Overarching principle of making-your-life-easy: if you support more than three systems, treat them as a cluster.
- This means you have a dedicated admin machine that only a few very trustworthy admins have access to, that is very secure (no root logins, firewalled heavily, patched often, etc). I highly recommend running
SuSE Enterprise Linux 9 with the IBM EAL4+ Security Configuration
All maintenance activities are run from this management server.
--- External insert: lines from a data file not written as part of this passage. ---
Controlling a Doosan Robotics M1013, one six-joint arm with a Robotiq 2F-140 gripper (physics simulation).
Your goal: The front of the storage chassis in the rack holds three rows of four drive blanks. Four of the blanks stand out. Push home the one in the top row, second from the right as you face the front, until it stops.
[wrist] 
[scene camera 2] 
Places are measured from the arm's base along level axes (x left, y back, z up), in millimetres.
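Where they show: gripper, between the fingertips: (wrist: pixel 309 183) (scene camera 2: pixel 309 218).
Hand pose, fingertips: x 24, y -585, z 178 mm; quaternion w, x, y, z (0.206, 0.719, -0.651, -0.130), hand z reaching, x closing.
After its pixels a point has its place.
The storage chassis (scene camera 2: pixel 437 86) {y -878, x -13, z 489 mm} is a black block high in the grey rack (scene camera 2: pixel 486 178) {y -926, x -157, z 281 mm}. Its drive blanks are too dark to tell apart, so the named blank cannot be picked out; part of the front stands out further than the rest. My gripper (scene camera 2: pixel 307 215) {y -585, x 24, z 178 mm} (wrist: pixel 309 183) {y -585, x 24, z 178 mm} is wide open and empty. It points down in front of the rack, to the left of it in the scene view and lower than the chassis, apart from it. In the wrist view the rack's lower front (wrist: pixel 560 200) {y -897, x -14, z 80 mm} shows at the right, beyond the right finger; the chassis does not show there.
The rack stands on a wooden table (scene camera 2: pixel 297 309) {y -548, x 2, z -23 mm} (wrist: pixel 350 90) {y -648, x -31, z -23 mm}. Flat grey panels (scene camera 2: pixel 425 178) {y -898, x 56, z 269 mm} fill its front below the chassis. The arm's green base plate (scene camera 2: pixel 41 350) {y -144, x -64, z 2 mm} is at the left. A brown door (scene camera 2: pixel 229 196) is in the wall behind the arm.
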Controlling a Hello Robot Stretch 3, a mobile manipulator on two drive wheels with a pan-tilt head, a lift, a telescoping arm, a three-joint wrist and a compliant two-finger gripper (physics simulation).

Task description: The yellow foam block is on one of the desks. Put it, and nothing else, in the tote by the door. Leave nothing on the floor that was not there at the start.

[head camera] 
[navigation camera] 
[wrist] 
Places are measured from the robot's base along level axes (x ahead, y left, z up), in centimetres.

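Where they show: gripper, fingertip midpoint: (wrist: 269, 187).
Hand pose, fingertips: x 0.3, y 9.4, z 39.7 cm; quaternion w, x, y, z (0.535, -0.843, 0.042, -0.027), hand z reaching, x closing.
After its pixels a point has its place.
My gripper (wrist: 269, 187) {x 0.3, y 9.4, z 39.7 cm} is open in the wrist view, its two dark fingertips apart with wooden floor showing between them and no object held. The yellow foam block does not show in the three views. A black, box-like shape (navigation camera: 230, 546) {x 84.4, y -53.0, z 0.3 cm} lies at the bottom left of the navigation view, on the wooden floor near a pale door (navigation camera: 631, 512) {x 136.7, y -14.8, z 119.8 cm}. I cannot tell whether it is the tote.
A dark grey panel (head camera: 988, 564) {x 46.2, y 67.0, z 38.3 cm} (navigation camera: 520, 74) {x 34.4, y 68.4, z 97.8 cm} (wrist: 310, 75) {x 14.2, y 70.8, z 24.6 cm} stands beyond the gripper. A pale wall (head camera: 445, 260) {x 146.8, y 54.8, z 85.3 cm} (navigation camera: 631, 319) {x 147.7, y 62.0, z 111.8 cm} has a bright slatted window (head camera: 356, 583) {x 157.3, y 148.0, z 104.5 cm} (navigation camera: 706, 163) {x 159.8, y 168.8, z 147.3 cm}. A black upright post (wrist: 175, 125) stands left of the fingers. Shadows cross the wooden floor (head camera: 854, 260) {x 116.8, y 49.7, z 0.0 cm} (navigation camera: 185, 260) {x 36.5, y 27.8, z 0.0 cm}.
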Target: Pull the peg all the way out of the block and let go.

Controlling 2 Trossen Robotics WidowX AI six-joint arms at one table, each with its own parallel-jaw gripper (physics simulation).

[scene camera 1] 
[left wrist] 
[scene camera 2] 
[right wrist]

- Use the Parallel Distributed SHell (PDSH) utilities: http://www.llnl.gov/linux/pdsh/pdsh.html. These allow you run commands or copy files to a single system, a group of systems, or all systems at the same time. Wondering what kernel all your systems are running? Just issue a `pdsh -a uname -a`. Need to copy out the sudoers file? `pdcp -a /home/admin/node_files/sudoers /etc/sudoers`
- Run Ganglia for resource monitoring: http://ganglia.info/
- Run Samhain for filesystem integrity scanning on all servers: http://la-samhna.de/samhain/
- Host based firewalls for all servers: http://www.shorewall.net/
- Power supplies have caused more instability in my experience than any other single hardware component. Buy both good equipment and buy systems with dual redundant hot-swappable power supplies for the important machines
- Good deals can be had from the big vendors. Although we run a lot of whitebox and IBM equipment, Sun currently has a great system for a very cheap price (starts at $745): http://www.sun.com/servers/entry/x2100/.
- NFS sucks, but is the best filesystem glue-layer available. It is very sensitive to high latency environments, so run it over Infiniband (it has very low latency, and massive bandwidth (5us, 1.25GB/s) if you need to sqeeze out the best performance.
- Every system should have an electronic "system book", which contains the full hardware specs, including where each part gets service from (if bought separately), how long the warranty lasts (give end dates), contact info, etc. If you are managing 50 or less systems, keep track of all changes in a central location, otherwise track all changes by using a system which scales (even a handwritten script and DB table would be sufficient).
- Good enough is the enemy of the Best, but that is a good thing. Never overengineer a solution, this only means that other problems go unsolved.